RuntimeError: Torch is not able to use GPU

Even worse, when I try to rebind to vfio it works as if I hadn't enabled vfio.conf and I get the same error on launching the Windows 11 VM:

2024-04-09T16:04:45.089687Z qemu-system-x86_64: -device vfio-pci,host=0000:01:00.0,id=hostdev0,bus=pci.5,addr=0x0: Failed to mmap 0000:01:00.0 BAR 1. Performance may be slow
2024-04-09T16:04:55.682373Z qemu-system-x86_64: vfio_region_write(0000:01:00.0:region1+0x8c, 0x1,4) failed: Cannot allocate memory

It feels pretty clear to me that something is still using nvidia somehow, even though it is using vfio-pci kernel driver and lsof /dev/nvidia0 returns a blank string. Any ideas? I'm going a bit crazy here!

1 Answers1

1

After more investigation I found this is the same issue: https://www.reddit.com/r/VFIO/s/ASQ3Bx3RGq

Related issue tracker: https://gitlab.freedesktop.org/drm/amd/-/issues/2794

Basically it comes down to the fact that I was trying to use my iGPU on my AMD CPU on the host and a NVIDIA GPU for passthrough.
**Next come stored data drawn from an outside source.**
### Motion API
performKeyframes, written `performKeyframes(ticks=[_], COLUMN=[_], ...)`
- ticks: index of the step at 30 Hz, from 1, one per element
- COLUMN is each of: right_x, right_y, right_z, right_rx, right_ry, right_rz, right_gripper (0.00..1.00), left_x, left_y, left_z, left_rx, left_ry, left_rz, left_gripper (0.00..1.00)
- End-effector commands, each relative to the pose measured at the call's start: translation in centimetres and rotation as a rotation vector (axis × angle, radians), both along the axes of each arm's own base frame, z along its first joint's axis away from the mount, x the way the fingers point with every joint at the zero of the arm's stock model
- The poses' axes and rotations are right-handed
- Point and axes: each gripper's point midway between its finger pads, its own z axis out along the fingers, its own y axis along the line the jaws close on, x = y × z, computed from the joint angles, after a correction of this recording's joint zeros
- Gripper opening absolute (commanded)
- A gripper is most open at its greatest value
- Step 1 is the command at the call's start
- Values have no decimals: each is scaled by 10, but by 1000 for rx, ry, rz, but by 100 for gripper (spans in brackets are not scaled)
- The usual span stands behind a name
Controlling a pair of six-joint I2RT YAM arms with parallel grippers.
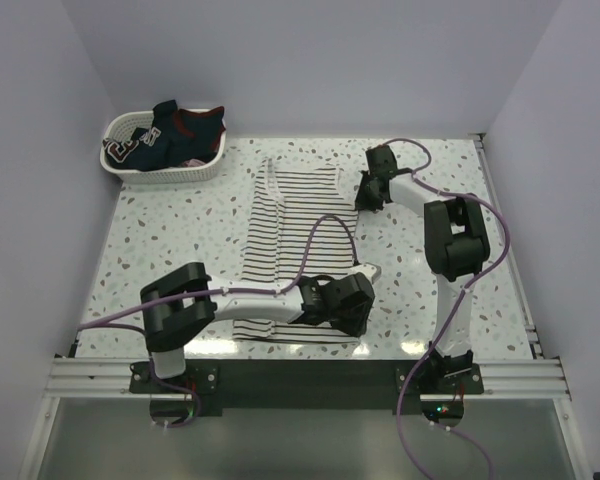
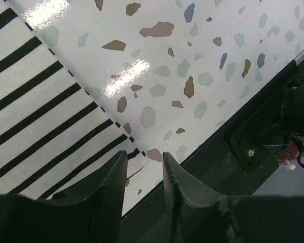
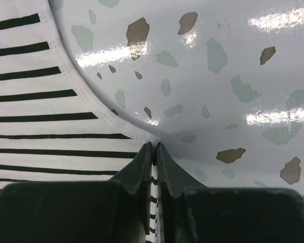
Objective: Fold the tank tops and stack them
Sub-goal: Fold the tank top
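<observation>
The white tank top with thin dark stripes [image 1: 290, 235] lies flat in the middle of the table. My right gripper [image 1: 360, 198] is at its far right edge. In the right wrist view the gripper [image 3: 155, 145] is shut on the striped cloth [image 3: 50, 106], just below the curved armhole hem. My left gripper [image 1: 352, 318] is at the shirt's near right corner. In the left wrist view it [image 2: 144, 157] is open, with the hem corner of the striped cloth [image 2: 45, 116] lying just ahead between the fingertips [image 2: 120, 169]. A dark navy tank top with red trim [image 1: 175, 130] lies in the basket.
A white plastic basket [image 1: 120, 160] stands at the far left corner and holds the navy top with other cloth. The table's near edge with its dark rail [image 2: 228, 131] runs close beside the left gripper. White walls enclose the speckled table [image 1: 160, 230].
</observation>
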Motion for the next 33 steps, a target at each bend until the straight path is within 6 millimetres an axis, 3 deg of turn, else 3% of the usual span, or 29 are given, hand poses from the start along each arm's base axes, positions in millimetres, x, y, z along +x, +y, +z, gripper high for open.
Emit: performKeyframes(ticks=[1, 18, 24, 29, 33], right_x=[-5, -8, -10, -13, -15], right_y=[-5, -10, -12, -18, -29], right_z=[-4, -1, -3, -5, 1], right_rx=[-2, 1, -1, 0, -3], right_ry=[9, 7, 13, 19, 20], right_rz=[-6, -10, -13, -27, -64], right_gripper=[6, 3, 1, 0, 0], left_x=[3, -7, -8, -8, -13], left_y=[-7, -7, -8, -14, -26], left_z=[7, -20, -26, -10, 12], left_rx=[27, 161, 175, 138, 39], left_ry=[-50, -99, -96, -111, -118], left_rz=[28, 20, 9, -6, -58], left_gripper=[39, 32, 19, 2, 0])
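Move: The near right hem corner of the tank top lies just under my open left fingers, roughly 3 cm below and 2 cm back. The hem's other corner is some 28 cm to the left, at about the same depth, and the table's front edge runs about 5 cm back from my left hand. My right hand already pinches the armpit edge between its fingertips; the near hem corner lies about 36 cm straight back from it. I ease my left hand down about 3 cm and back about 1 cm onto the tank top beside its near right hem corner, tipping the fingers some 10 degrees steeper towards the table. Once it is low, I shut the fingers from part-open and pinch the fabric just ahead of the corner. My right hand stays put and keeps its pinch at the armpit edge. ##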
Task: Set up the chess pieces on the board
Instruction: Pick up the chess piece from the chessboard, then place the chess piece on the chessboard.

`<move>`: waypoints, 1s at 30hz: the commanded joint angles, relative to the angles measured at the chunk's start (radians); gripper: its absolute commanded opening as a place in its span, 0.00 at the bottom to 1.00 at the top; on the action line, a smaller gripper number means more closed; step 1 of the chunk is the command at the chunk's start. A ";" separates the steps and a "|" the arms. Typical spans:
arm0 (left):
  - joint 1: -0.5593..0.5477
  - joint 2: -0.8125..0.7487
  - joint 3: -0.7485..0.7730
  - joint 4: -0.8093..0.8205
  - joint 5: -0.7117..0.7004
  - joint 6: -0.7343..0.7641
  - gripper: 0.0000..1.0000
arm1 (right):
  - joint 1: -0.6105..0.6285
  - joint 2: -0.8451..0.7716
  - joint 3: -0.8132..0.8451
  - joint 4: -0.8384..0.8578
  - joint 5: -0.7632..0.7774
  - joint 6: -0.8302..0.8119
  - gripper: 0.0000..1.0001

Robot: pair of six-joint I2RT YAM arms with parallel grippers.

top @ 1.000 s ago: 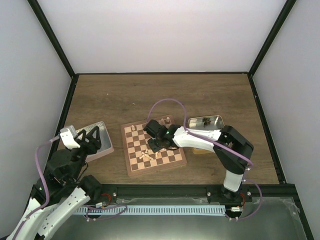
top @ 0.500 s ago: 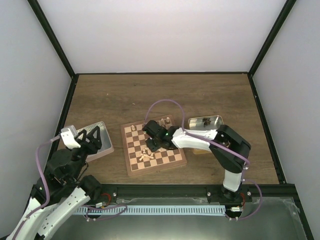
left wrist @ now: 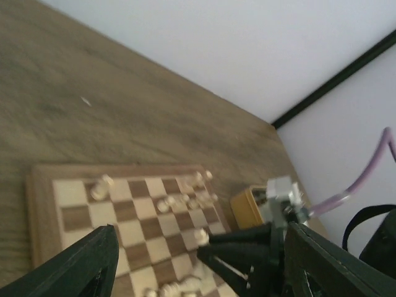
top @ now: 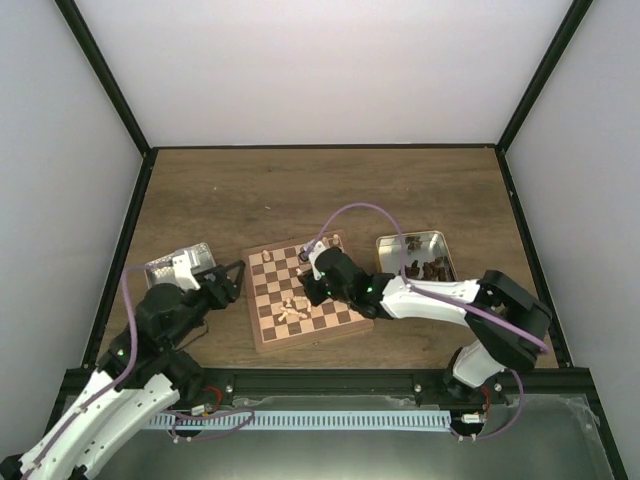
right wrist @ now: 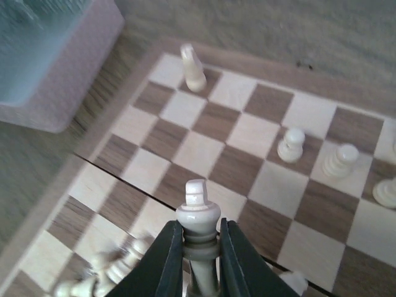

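Observation:
The board lies in the middle of the table, with a heap of toppled cream chess pieces near its front and a few upright ones along the back. My right gripper hovers over the board's middle, shut on a cream king just below its head; the king stands upright above the squares. A knight and pawns stand farther off. My left gripper hangs open and empty at the board's left edge, facing the board and the king.
A silver tin holding dark pieces sits right of the board. Another tin lies at the left, behind my left gripper, and shows as a pale box in the right wrist view. Black frame posts and white walls ring the table.
My right gripper has closed on the cream king and its arm has swung off the right tin. My left arm has come from the left tin to the board's left edge.

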 commanded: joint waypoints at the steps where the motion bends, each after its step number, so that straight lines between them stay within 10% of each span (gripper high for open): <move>1: 0.004 0.029 -0.089 0.167 0.185 -0.172 0.75 | 0.007 -0.063 -0.059 0.251 -0.043 0.022 0.04; 23: 0.004 0.324 -0.023 0.310 0.523 -0.165 0.60 | 0.007 -0.203 -0.181 0.508 -0.438 -0.086 0.07; 30: 0.005 0.369 -0.017 0.304 0.534 -0.149 0.41 | 0.007 -0.217 -0.181 0.516 -0.431 -0.083 0.07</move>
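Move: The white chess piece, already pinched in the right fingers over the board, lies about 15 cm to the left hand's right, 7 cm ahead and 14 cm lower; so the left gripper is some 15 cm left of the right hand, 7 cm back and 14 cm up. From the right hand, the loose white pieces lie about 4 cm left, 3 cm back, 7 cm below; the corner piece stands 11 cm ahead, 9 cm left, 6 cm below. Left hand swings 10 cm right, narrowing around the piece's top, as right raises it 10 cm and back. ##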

Apparently this is due to caching techniques being different on AMD and NVIDIA and the kernel not gracefully handling that right now. This repo has tips on how to patch your Kernel: https://github.com/Kinsteen/win10-gpu-passthrough

Because I don't really care much about using my host display when using the VM, I just went ahead and blacklisted amdgpu and just kill my display-manager before launching my Windows 11 VM. That works great.

Before this I tried to upgrade to Ubuntu 24 because I heard this issue was fixed in Kernel 6.6 and Ubuntu 24 uses Kernel 6.8, but alas I ended up with the same issue. So single GPU passthrough seemed like the best option for now.